**Problem description:**
Word for word, print all of the lines below.

**The data:**
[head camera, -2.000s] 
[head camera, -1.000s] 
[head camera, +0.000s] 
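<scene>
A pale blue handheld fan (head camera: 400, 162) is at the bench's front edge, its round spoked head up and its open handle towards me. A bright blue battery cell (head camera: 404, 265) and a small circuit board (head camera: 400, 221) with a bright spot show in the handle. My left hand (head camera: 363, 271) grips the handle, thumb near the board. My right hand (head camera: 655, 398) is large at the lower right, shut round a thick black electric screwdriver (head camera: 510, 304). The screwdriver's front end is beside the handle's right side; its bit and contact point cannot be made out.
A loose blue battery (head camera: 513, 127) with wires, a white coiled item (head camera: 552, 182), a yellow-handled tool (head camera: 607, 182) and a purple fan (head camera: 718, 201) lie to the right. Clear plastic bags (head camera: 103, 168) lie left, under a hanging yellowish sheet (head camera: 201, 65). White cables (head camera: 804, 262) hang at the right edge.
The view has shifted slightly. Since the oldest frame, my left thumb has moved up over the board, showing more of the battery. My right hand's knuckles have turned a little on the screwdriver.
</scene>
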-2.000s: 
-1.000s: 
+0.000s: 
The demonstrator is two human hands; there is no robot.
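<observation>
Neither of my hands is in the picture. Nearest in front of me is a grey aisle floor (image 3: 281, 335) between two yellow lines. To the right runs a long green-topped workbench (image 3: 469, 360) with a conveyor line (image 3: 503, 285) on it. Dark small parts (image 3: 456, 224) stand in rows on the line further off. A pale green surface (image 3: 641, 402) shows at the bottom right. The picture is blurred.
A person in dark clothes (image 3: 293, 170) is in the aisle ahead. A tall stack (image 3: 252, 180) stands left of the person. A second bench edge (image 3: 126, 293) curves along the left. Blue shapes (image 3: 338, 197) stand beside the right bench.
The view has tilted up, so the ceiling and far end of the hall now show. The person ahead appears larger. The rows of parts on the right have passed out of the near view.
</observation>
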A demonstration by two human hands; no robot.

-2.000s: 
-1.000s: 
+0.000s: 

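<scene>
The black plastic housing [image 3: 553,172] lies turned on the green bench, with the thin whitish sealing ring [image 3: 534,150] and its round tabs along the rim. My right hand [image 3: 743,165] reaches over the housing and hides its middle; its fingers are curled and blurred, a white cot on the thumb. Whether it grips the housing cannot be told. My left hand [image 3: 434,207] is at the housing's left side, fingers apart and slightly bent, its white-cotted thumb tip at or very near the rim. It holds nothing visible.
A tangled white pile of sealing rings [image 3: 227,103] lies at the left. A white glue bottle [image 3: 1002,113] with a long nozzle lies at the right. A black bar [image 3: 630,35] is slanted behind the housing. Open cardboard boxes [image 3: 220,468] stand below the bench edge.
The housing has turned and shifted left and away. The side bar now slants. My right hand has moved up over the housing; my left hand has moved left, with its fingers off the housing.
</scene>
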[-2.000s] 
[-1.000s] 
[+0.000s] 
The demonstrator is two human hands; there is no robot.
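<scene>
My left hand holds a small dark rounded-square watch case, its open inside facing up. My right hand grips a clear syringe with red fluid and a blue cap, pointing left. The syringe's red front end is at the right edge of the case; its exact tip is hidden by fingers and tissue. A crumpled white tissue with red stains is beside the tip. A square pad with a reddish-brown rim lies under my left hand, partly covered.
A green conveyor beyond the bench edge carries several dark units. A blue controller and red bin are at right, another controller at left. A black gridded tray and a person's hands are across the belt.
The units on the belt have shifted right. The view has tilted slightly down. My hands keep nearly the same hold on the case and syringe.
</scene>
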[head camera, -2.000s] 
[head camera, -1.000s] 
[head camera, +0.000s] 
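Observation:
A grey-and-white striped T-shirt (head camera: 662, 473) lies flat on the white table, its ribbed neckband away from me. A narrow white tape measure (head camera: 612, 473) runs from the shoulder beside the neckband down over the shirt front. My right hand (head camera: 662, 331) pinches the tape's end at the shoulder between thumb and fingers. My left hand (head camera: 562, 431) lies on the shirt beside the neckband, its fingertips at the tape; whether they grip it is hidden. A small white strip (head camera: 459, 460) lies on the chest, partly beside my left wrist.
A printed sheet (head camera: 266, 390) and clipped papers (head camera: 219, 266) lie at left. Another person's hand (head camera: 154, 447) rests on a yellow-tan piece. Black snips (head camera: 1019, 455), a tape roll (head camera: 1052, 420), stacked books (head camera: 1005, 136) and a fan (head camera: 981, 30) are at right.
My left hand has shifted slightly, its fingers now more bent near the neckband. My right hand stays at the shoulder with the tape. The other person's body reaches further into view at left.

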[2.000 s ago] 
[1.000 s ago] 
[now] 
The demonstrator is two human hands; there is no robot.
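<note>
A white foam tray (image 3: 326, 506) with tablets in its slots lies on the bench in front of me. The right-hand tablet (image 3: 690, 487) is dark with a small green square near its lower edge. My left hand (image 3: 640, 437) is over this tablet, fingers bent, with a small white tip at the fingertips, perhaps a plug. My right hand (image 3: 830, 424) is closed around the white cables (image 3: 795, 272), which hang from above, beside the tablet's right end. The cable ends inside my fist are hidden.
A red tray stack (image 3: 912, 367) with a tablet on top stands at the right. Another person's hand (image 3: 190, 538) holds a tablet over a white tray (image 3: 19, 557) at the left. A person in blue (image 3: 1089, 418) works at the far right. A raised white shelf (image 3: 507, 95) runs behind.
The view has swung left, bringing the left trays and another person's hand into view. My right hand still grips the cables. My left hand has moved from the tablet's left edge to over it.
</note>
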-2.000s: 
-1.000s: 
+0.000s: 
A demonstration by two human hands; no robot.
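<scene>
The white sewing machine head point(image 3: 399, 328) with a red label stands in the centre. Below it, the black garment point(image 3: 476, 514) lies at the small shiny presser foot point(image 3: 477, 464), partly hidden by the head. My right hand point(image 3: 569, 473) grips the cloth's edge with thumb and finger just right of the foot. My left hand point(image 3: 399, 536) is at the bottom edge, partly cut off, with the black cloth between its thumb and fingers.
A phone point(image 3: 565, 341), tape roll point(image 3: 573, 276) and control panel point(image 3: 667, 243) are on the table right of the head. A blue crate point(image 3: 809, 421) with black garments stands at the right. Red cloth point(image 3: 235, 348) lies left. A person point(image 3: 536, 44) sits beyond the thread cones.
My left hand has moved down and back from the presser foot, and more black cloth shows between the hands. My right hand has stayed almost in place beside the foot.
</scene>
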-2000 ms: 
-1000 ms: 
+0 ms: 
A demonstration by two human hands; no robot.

**Problem solution:**
[head camera, -2.000s] 
[head camera, -1.000s] 
[head camera, +0.000s] 
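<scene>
A pale blue handheld fan (head camera: 400, 162) is at the bench's front edge, its round spoked head up and its open handle towards me. A bright blue battery cell (head camera: 404, 265) and a small circuit board (head camera: 400, 221) with a bright spot show in the handle. My left hand (head camera: 363, 271) grips the handle, thumb near the board. My right hand (head camera: 655, 398) is large at the lower right, shut round a thick black electric screwdriver (head camera: 510, 304). The screwdriver's front end is beside the handle's right side; its bit and contact point cannot be made out.
A loose blue battery (head camera: 513, 127) with wires, a white coiled item (head camera: 552, 182), a yellow-handled tool (head camera: 607, 182) and a purple fan (head camera: 718, 201) lie to the right. Clear plastic bags (head camera: 103, 168) lie left, under a hanging yellowish sheet (head camera: 201, 65). White cables (head camera: 804, 262) hang at the right edge.
The view has shifted slightly. Since the oldest frame, my left thumb has moved up over the board, showing more of the battery. My right hand's knuckles have turned a little on the screwdriver.
</scene>
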-2.000s: 
-1.000s: 
+0.000s: 
The demonstrator is two human hands; there is no robot.
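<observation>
Neither of my hands is in the picture. Nearest in front of me is a grey aisle floor (image 3: 281, 335) between two yellow lines. To the right runs a long green-topped workbench (image 3: 469, 360) with a conveyor line (image 3: 503, 285) on it. Dark small parts (image 3: 456, 224) stand in rows on the line further off. A pale green surface (image 3: 641, 402) shows at the bottom right. The picture is blurred.
A person in dark clothes (image 3: 293, 170) is in the aisle ahead. A tall stack (image 3: 252, 180) stands left of the person. A second bench edge (image 3: 126, 293) curves along the left. Blue shapes (image 3: 338, 197) stand beside the right bench.
The view has tilted up, so the ceiling and far end of the hall now show. The person ahead appears larger. The rows of parts on the right have passed out of the near view.
</observation>
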A demonstration by two human hands; no robot.

-2.000s: 
-1.000s: 
+0.000s: 

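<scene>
The black plastic housing [image 3: 553,172] lies turned on the green bench, with the thin whitish sealing ring [image 3: 534,150] and its round tabs along the rim. My right hand [image 3: 743,165] reaches over the housing and hides its middle; its fingers are curled and blurred, a white cot on the thumb. Whether it grips the housing cannot be told. My left hand [image 3: 434,207] is at the housing's left side, fingers apart and slightly bent, its white-cotted thumb tip at or very near the rim. It holds nothing visible.
A tangled white pile of sealing rings [image 3: 227,103] lies at the left. A white glue bottle [image 3: 1002,113] with a long nozzle lies at the right. A black bar [image 3: 630,35] is slanted behind the housing. Open cardboard boxes [image 3: 220,468] stand below the bench edge.
The housing has turned and shifted left and away. The side bar now slants. My right hand has moved up over the housing; my left hand has moved left, with its fingers off the housing.
</scene>
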[-2.000s] 
[-1.000s] 
[+0.000s] 
The demonstrator is two human hands; there is no robot.
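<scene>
My left hand holds a small dark rounded-square watch case, its open inside facing up. My right hand grips a clear syringe with red fluid and a blue cap, pointing left. The syringe's red front end is at the right edge of the case; its exact tip is hidden by fingers and tissue. A crumpled white tissue with red stains is beside the tip. A square pad with a reddish-brown rim lies under my left hand, partly covered.
A green conveyor beyond the bench edge carries several dark units. A blue controller and red bin are at right, another controller at left. A black gridded tray and a person's hands are across the belt.
The units on the belt have shifted right. The view has tilted slightly down. My hands keep nearly the same hold on the case and syringe.
</scene>
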[head camera, -2.000s] 
[head camera, -1.000s] 
[head camera, +0.000s] 
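Observation:
A grey-and-white striped T-shirt (head camera: 662, 473) lies flat on the white table, its ribbed neckband away from me. A narrow white tape measure (head camera: 612, 473) runs from the shoulder beside the neckband down over the shirt front. My right hand (head camera: 662, 331) pinches the tape's end at the shoulder between thumb and fingers. My left hand (head camera: 562, 431) lies on the shirt beside the neckband, its fingertips at the tape; whether they grip it is hidden. A small white strip (head camera: 459, 460) lies on the chest, partly beside my left wrist.
A printed sheet (head camera: 266, 390) and clipped papers (head camera: 219, 266) lie at left. Another person's hand (head camera: 154, 447) rests on a yellow-tan piece. Black snips (head camera: 1019, 455), a tape roll (head camera: 1052, 420), stacked books (head camera: 1005, 136) and a fan (head camera: 981, 30) are at right.
My left hand has shifted slightly, its fingers now more bent near the neckband. My right hand stays at the shoulder with the tape. The other person's body reaches further into view at left.
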
[2.000 s ago] 
[1.000 s ago] 
[now] 
The demonstrator is two human hands; there is no robot.
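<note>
A white foam tray (image 3: 326, 506) with tablets in its slots lies on the bench in front of me. The right-hand tablet (image 3: 690, 487) is dark with a small green square near its lower edge. My left hand (image 3: 640, 437) is over this tablet, fingers bent, with a small white tip at the fingertips, perhaps a plug. My right hand (image 3: 830, 424) is closed around the white cables (image 3: 795, 272), which hang from above, beside the tablet's right end. The cable ends inside my fist are hidden.
A red tray stack (image 3: 912, 367) with a tablet on top stands at the right. Another person's hand (image 3: 190, 538) holds a tablet over a white tray (image 3: 19, 557) at the left. A person in blue (image 3: 1089, 418) works at the far right. A raised white shelf (image 3: 507, 95) runs behind.
The view has swung left, bringing the left trays and another person's hand into view. My right hand still grips the cables. My left hand has moved from the tablet's left edge to over it.
</note>
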-2.000s: 
-1.000s: 
+0.000s: 
A demonstration by two human hands; no robot.
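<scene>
The white sewing machine head point(image 3: 399, 328) with a red label stands in the centre. Below it, the black garment point(image 3: 476, 514) lies at the small shiny presser foot point(image 3: 477, 464), partly hidden by the head. My right hand point(image 3: 569, 473) grips the cloth's edge with thumb and finger just right of the foot. My left hand point(image 3: 399, 536) is at the bottom edge, partly cut off, with the black cloth between its thumb and fingers.
A phone point(image 3: 565, 341), tape roll point(image 3: 573, 276) and control panel point(image 3: 667, 243) are on the table right of the head. A blue crate point(image 3: 809, 421) with black garments stands at the right. Red cloth point(image 3: 235, 348) lies left. A person point(image 3: 536, 44) sits beyond the thread cones.
My left hand has moved down and back from the presser foot, and more black cloth shows between the hands. My right hand has stayed almost in place beside the foot.
</scene>
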-2000 ms: 
-1000 ms: 
+0 ms: 
A demonstration by two human hands; no robot.

There is no more to this answer.